My grandma doesn't know I like girls and said dont go gay. What do I do, she is an important part of my life and that is really depressing to know that she wont accept me when I tell her. What would you do?
There is still a chance she will accept you. Homophobia goes beyond the person and into (forgive my advanced word) the zeitgeist. It is going away but is still a part of us, and that may be some of why your grandma said that. But if you tell her that you are, she will be forced to decide between her destructive opinion, or you. And there is a very good chance she'll choose you.
I think in order to offer advice, we need to know if she understands your gender and is accepting of that. It's not completely clear to me...when I see "Transsexual male" I think transman...FtM. But I could be mistaken. If you don't mind clarifying, are you FtM or MtF...and does your grandmother know and accept you as the gender with which you identify? Once I get that, I can make more sense of questions of sexuality.

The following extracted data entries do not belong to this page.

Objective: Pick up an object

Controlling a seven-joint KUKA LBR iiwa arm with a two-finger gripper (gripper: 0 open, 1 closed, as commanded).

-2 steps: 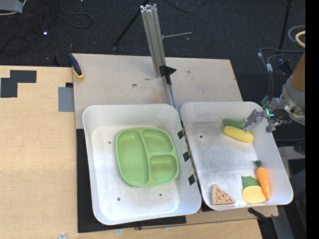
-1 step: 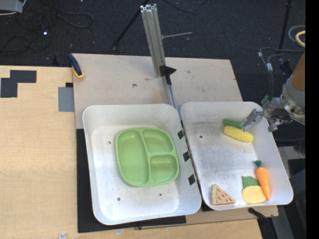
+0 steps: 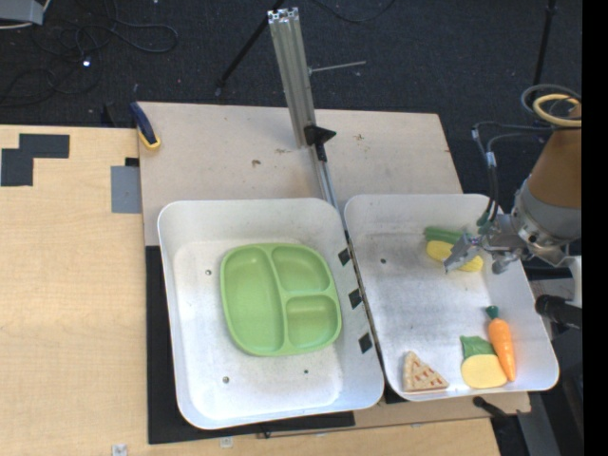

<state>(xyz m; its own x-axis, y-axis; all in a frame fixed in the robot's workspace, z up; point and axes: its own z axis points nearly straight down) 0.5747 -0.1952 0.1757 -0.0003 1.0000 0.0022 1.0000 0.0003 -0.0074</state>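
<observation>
Scene: two shallow white bins side by side on the bench; left bin (image 3: 190, 255), right bin (image 3: 399, 293).
Left bin contents: one green divided plate (image 3: 280, 297), lying flat near the bin's centre.
Right bin contents, far edge: a yellow toy corn cob with green husk (image 3: 442, 245), close to the far right corner.
Right bin contents, near right corner: a toy carrot (image 3: 503, 347), a yellow-and-green toy piece (image 3: 482, 366) just beside it, and a toy sandwich wedge (image 3: 423, 373) towards the near edge.
Arm: enters over the right edge of the right bin; orange band visible above the wrist.
Gripper (image 3: 472, 255): low over the far right part of the right bin, directly at the corn cob's right end.
Gripper state: cannot tell; the tips merge with the yellow of the cob and the blur hides their spacing.
Hold: not confirmed; nothing is clearly seen between the tips.
Target (judged): the corn cob, being the item in touch with, or just beside, the gripper.
Key relation: the cob extends from the gripper towards the bin's left edge; its long axis runs roughly left to right, parallel to the far edge.
Next move (judged): close across the cob's short axis, then lift straight up.
Risk (judged): a grasp at the cob's end may let it pivot or slip out.
Other items: well apart from the gripper; no interference expected.
</observation>
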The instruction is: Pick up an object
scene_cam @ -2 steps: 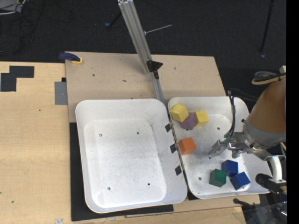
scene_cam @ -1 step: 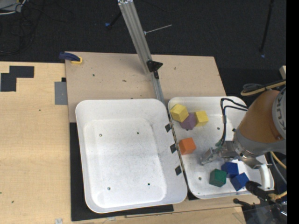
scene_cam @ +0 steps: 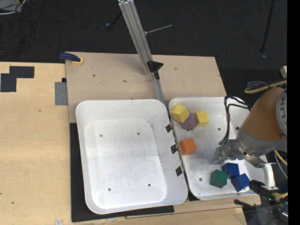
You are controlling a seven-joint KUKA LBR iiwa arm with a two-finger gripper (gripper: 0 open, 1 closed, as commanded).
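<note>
We are reading no writing anywhere. Nearest us, in the right bin (scene_cam: 206,108), a green block (scene_cam: 218,178) and two blue blocks (scene_cam: 236,175) are lying just below the gripper (scene_cam: 223,153); we cannot tell its state, since the arm (scene_cam: 262,121) is hiding much of it. Farther back, an orange block (scene_cam: 188,146) is sitting apart, then two yellow blocks (scene_cam: 179,113) are flanking a purple one (scene_cam: 190,122). The left bin (scene_cam: 93,111) is lying alongside.

Two bins side by side; blocks (scene_cam: 190,121) in right bin (scene_cam: 206,191), claw (scene_cam: 221,154) above them
</note>
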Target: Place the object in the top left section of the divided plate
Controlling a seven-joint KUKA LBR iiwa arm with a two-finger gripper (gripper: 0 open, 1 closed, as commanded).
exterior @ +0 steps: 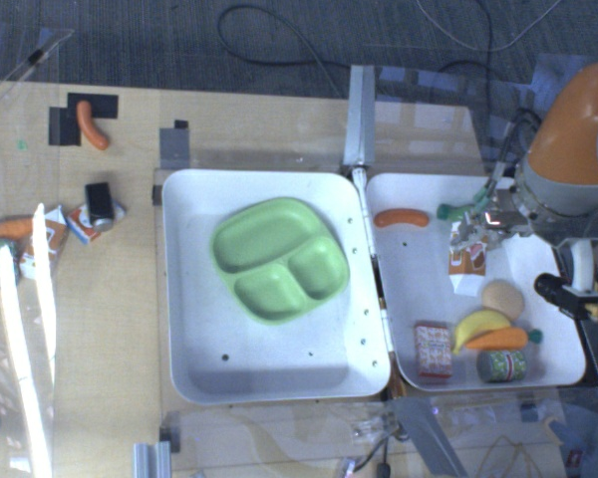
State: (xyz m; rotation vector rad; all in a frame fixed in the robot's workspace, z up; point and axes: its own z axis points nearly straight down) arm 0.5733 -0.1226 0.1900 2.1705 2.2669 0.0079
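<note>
The green divided plate [279, 257] lies in the left bin [194, 357], with nothing in its sections. My gripper [472, 230] hangs low over the upper part of the right bin [563, 366], just above a small brown packet [468, 260]. An orange-red sausage [402, 218] lies to the gripper's left, near the bin's top left corner. Lower in that bin are a beige round piece [502, 298], a banana [477, 327], a carrot [500, 339], a red box [434, 351] and a green can [501, 365].
A metal divider [359, 127] runs between the two bins. On the bench to the left lie another sausage [92, 126], a small black block [100, 201] and some wrappers [20, 242]. Cables trail across the dark floor at the back.
</note>
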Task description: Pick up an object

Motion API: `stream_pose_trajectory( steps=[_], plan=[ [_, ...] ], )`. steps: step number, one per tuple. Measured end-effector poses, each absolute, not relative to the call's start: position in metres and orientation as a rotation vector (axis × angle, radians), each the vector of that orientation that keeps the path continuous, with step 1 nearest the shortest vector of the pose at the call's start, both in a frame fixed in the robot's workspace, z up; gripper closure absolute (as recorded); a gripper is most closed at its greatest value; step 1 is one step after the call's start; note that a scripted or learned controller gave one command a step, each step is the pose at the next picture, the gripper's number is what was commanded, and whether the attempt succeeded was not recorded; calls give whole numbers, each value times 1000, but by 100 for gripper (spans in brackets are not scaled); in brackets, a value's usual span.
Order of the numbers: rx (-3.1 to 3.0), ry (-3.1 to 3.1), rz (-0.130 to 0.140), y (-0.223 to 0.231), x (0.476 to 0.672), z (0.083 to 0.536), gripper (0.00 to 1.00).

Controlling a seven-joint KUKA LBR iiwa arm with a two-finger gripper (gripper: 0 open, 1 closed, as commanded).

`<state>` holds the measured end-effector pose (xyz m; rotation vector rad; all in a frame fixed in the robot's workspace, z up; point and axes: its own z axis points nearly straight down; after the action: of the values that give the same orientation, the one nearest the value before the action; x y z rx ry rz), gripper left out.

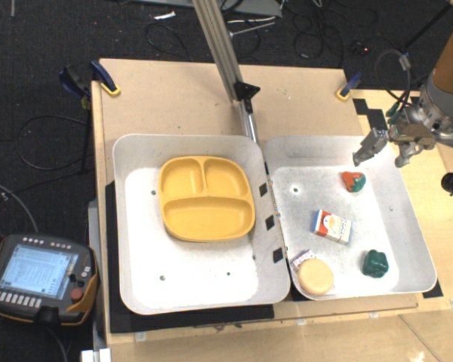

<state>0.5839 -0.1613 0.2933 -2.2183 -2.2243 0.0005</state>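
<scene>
My gripper [386, 151] hangs over the far right part of the right bin [408, 202], fingers spread open with nothing between them. Just below and to its left lies a small red and green object [352, 180]. A small red, white and blue box [331, 225] lies in the middle of that bin. A dark green object [375, 263] sits near the bin's front right. A round tan disc [315, 276] rests at the front left of the same bin.
A yellow divided plate [207, 197] lies in the left bin [136, 277]. A slanted metal pole [223, 44] rises from behind the bins. A teach pendant [38, 277] sits on the floor at the front left.
</scene>
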Motion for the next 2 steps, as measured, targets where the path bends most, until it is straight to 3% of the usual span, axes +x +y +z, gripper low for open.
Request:
stream_pose_trajectory(
  steps=[1, 2],
  plan=[
    [-2219, -2224, 1, -161, 584, 293, 0],
    [-2219, -2217, 6, -166, 577, 233, 0]
  ],
)
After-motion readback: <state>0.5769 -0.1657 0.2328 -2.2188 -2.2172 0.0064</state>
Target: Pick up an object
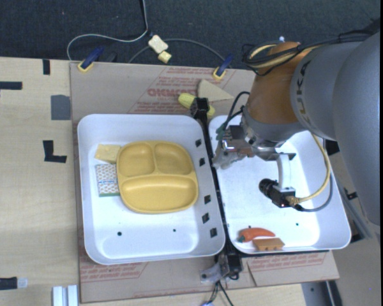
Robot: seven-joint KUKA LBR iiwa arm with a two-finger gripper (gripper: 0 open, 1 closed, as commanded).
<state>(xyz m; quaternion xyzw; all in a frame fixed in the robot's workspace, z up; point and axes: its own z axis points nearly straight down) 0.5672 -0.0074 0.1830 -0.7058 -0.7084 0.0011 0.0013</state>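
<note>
Reaching in from the right, the grey arm with its orange band hangs over the right bin, its wrist above the bin's upper left corner, beside the divider between the two bins. The tool sits low at that corner; whether it is wide, narrow or holding anything I cannot tell, since the wrist body covers it. A black fitting on a yellow cable hangs from the arm over the middle of the right bin.

In the right bin, near its front edge, lies an orange-red object touching a tan block; both are well apart from the tool.

The left bin holds a yellow tray with three compartments, lying flat near the centre. Just left of it, touching its rim, are a pale yellow piece and below that a small patterned packet.

Both bins rest on a cardboard sheet on the desk. Behind the bins a yellow item lies on the cardboard, with blue clamps at its back edge
</note>
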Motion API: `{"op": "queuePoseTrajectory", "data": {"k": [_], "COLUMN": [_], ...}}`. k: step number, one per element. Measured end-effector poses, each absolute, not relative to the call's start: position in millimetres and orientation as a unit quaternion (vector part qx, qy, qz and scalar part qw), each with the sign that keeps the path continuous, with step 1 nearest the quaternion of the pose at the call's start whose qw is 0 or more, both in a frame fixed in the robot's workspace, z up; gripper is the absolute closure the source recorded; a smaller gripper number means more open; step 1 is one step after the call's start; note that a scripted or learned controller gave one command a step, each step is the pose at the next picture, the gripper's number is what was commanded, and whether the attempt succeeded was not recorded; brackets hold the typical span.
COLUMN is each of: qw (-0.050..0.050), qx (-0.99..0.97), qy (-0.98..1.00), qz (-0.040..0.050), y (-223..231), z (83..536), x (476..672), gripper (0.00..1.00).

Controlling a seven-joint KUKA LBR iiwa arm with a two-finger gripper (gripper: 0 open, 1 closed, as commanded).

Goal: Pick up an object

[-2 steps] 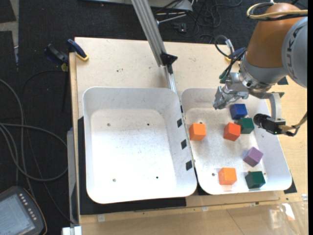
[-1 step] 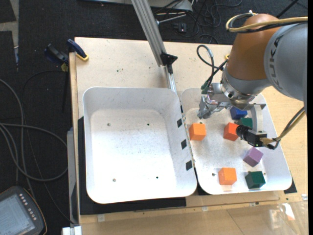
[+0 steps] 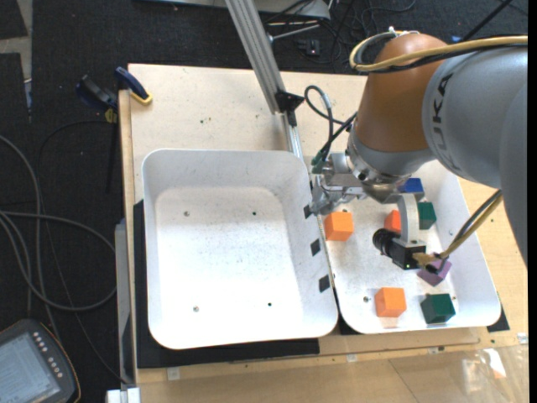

Your problem isn't being gay because YOU'RE NOT GAY!! You're a straight dude. Your grandmother has to accept you as a guy, not as a lesbian. Why do you still do the same mistakes of some times ago, despite after I, with some people, corrected you? If you're uncertain about gender, if you feel more butch that trans FTM, just write on you profile "I don't know/I'm not sure/Maybe FTM/..." or similar stuff. It's offensive for us, straight transgender people, being mistaken for homosexual folks, not because it's bad to be gay, absolutely, but because we deserve to be treat as we feel inside, for who we are. So, please be more clear to yourself, for you and for straight trans community on here. Thanks
Let's cut the OP a little slack, OK? He is 13 years old and is looking for support rather than a lecture. Colorful13 - I think your grandma might be accepting once she knows the truth about you. But maybe for the time being you don't need to tell her - no sense introducing more drama into your life than you need. And remember that even though it is hurtful, she's probably saying this things because she cares about you. Some people from that generation don't really understand that you can't help being gay or trans (or both!). Welcome to EC!
I put lesbian or gay because she doesn't know that I am FtM, I understand that I am straight but to her I would be gay because she doesn't know. ---------- Post added 15th May 2014 at 01:48 PM ---------- Thanks jim
Thanks for clarifying! I agree with Jim that there's not reason to tell her anything (certainly nothing she doesn't need to know). I also agree that she says what she does out of love, and may well change her tune once she realizes that you aren't as she currently thinks of you. But if/when you do decide to share something with her, I'd suggest starting with the gender, rather than the sexuality. Not because it would be easier for her to wrap her head around. But because it would best help her to understand who you are, and because if she can get her head around it, she'll have much less trouble with you liking girls. In any case, welcome to EC...I wish you well!
Thanks, that does actually does make sense. I'll be sure to start that conversation with the gender, it probably will get the worst out of the way.